10.) Libby (aka Overdrive) Library eBook lending.

This applies to just ebooks and just within the US (other countries may have similar services) but Libby saves lives. Seriously, getting such easy access to so many published books- including new releases- for free (and audiobooks which so often cost an arm and a leg) will never cease to amaze me. I use it every day and it’s basically a part of everyday life now, lol.

And that is it for this list of ten bookish things/authors I discovered in 2019. Except I just remembered reading planners, reading planners are amazing. Just getting any monthly planner and making it reading related, very motivating. There are numerous planners made specifically for readers too, with fillable blanks to track your reading goal.

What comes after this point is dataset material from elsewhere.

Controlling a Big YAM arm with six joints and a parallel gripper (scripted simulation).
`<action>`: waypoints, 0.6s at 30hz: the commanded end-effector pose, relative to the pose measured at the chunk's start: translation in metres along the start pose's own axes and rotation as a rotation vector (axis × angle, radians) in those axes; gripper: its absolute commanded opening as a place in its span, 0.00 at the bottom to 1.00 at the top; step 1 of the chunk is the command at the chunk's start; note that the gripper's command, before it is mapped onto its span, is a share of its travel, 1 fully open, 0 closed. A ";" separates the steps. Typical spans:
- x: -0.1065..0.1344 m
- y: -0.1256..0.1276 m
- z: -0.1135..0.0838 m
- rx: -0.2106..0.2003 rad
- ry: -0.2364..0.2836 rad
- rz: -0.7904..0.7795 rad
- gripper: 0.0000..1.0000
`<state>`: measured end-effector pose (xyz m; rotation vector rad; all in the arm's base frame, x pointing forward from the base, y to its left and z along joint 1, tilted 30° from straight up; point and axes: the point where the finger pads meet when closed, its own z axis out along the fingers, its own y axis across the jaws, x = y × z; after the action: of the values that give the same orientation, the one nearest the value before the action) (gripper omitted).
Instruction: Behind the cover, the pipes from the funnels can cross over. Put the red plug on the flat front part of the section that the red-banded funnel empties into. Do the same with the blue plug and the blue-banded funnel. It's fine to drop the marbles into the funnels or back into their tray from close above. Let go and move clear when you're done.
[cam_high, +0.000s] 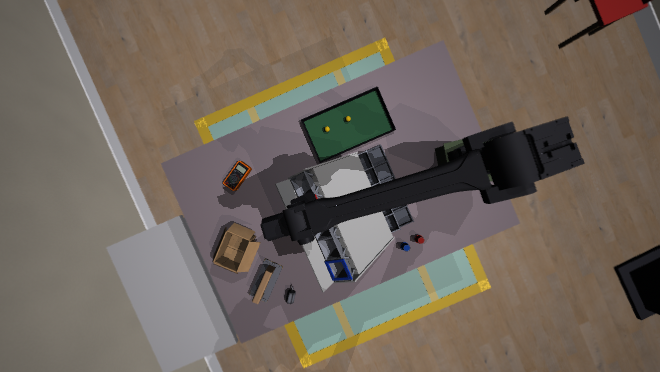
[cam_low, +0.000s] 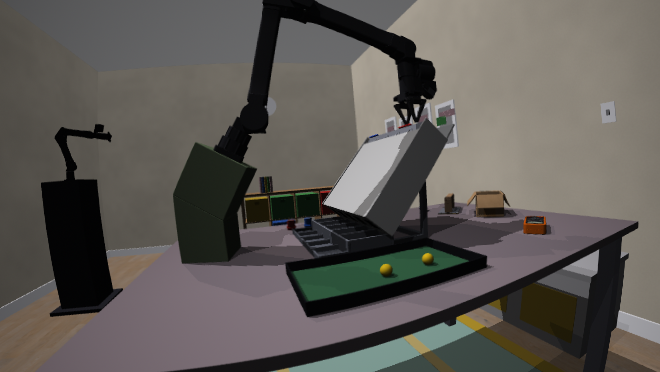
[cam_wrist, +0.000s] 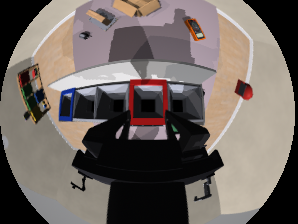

Not sure if I’m following this week’s theme 100% to the letter but oh well, close enough. 😀 What was your favorite bookish discovery of 2019? Could be an author or service/product/bookish thing in general. Hope you’re having a good week and let me know if you’re doing this TTT, I look forward to checking out your post if so. Thanks for checking out mine and your comments/likes are greatly appreciated. ❤ ~ Kitty


17 thoughts on “Top 10 Tuesday – Bookish Discoveries I Made In 2019

  1. Great list! I read Juliet Marillier for the first time in 2019, too, and I loved Daughter of the Forest. I wasn’t a fan of the second book in that series at all, though, so it’s made me a bit nervous about trying her other work. I’ve heard good things about her latest book, though, so I should give it a try!

    Liked by 1 person

    1. It’s always unfortunate when a good/great book is followed by a much less impressive sequel. Definitely will at least try Daughter Of The Forest in the future though. The Harp of Kings was good, though its quite different from her other books in concept.


  2. I resonate with so many of your bookish discoveries! I completely forgot about learning what ARCs were last year and discovering Liane Moriarty. Her books always keep me entertained! Great post Kitty Marie 😀

    Liked by 1 person

  3. This is a really great list, Kitty! I also discovered eARCs in 2019 but I feel like I’ve had them in my life for so much longer? I can’t imagine a time when I didn’t know about them tbh 😂 I wish BookOutlet and Thriftbooks delivered internationally lol but I’m kinda glad for my savings’ sake that it doesn’t 🤣 I’m so glad to have discovered all the blogs and bookstagram accounts last year too. The book community is so great!

    Liked by 1 person

    1. ARCs are so instrumental in reading/blogging they’ve pretty much become a staple of my life too. 😀 Wished to have found out about them/how to get them much earlier. ❤ Hope BookOutlet and Thriftbooks will offer some reasonably priced international shipping in the future, like BookDepository manages to.


  4. “It has a yet-to-be-released sequel called A Dance Of Fate.”

    Omg. OMG! How have I not seen this news yet???? So excited! I love Marillier. She’s become one of my favorite authors over the last few years.

    Liked by 1 person

  5. this is such a great list omg I have to bookmark it for later. this rings true for me as well. I remember going through good reads years ago and being like wtfff is an ARC lmao. I love that you made a post about this.